Accolades & Accomplishments 

  • Brought more than 25 years of experience as a nurse educator to VUSN when she arrived in 1991.
  • Secured nearly $5 million in gifts to underwrite the construction of the School of Nursing Building.
  • Led the school to improved rankings during her tenure as dean, with the Master of Science in Nursing program moving from a U.S. News & World Report ranking of No. 15 in 2013 to No. 8 today. When U.S. News began ranking Doctor of Nursing Practice programs in 2017, VUSN’s DNP program was listed at No. 10, but now ranks No. 6.
  • Chosen as a Fellow of the American Academy of Nursing in 2004.

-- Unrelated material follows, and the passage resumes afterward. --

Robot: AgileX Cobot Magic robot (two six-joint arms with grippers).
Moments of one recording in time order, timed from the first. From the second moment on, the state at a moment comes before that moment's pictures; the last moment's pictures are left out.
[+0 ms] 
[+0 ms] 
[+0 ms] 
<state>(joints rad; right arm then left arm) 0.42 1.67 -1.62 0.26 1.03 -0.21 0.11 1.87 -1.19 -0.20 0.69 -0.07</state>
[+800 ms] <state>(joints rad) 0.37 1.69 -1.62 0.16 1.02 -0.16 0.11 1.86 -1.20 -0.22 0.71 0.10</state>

  • Received the National Black Nurses Association’s Trailblazer Award in 2005.
  • Spearheaded a partnership with Morehouse School of Medicine to introduce students in its Undergraduate Health Sciences Academy to health careers. The program aims to increase diversity in health care providers.
  • Launched the VUSN Dean’s Diversity Lecture series to introduce students and faculty to international authorities with expertise regarding diverse populations. Among topics were care for transgender people, reaching Hispanic/Latinx communities, and recruiting LGBTQ people for research studies.
  • Serves on the board of the Friends of the National Institute of Nursing Research, an organization that raises awareness and support for the NINR.
  • Served as a member and chair of the Deans’ Nursing Policy Coalition, an organization of prestigious nursing school deans who interact with policymakers on the federal level.
  • Responsible for more than $14 million in external funding of curriculum design and nursing education.